3251 Bare-patched Leafroller - Pseudexentera hodsoni
Bartlesville, Washington County, Oklahoma, USA
April 1, 2009
Supported by DNA barcoding match as 3251 – Pseudexentera spoliana, BOLD LPOKA1014-09
This specimen is shown here: BOLD:AAA3121
Found at UV light near pond in wooded area of a flood plain.

Moved to Pseudexentera hodsoni
Moved from Bare-patched Oak Leafroller.

Identification at BOLD as Pseudexentera spoliana was based on barcode similarity to two hodsoni specimens from the USNM collection which were apparently mislabeled at BOLD as spoliana.

Moved
Moved from Pseudexentera. Is there an official list of common names with a common name for this species? I found at least two different names via Google.

 
"Official" Common Names
There are relatively few.

The "common" name Oak Olethreutid Leafroller Moth seen on this Kentucky List is not really a common name.

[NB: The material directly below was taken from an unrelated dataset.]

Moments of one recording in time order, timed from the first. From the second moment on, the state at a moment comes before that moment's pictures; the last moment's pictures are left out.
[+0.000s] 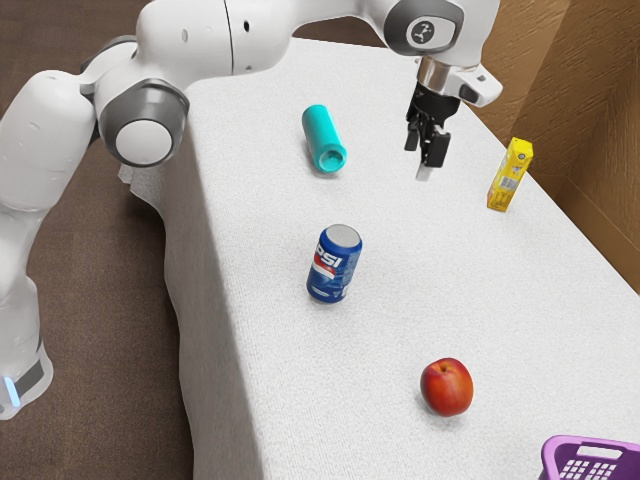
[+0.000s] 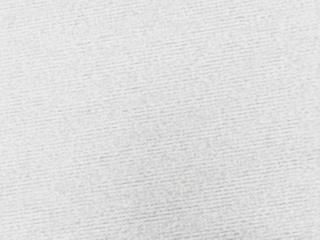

It is a group name applied to two different species of a kind of Olethreutine moth, ones that do leafrolling in oaks (there are a number of these).

The Entomological Society of America has a list of about 2,000 common names of insects and a proposed system for registering new common names. The only Pseudexentera on the list, Pseudexentera mali Freeman, is given the common name pale apple leafroller [moth]. Note that I added the word moth to the name. To my mind this is as close to "official" as you can get.

Yet I believe that many common names exist that deserve respect and should be accorded preference (MPG is perhaps lowest in the pecking order, in my opinion). All comon names given in modern books (Covell, Wagner, the new Moths of Western North America) should be used and used as the exclusive common name. Lists maintained by some organizations (Heppner's Florida Checklist, Ontario Lepidopterists, UK Moths, Several IPM sites using the same list such as Bugwood.org, are examples).

We should not be afraid to coin common names for species that do not already have them. But I do feel that we should respect common names already in general usage. Common names coined by me at MPG or on my personal moth pages do not fall into this category. If a better name can be thought of it ought to be tried out.

I don't remember how I came up with "Bare-patched" Leafroller Moth. Spoliana in Latin refers to a stripped-off animal skin or the armor removed from a dead warrior. "Something" Oak Leafroller Moth might be better if a common names is insisted upon.

 
Common name source
I found the common name at the Moth Photographers Group site.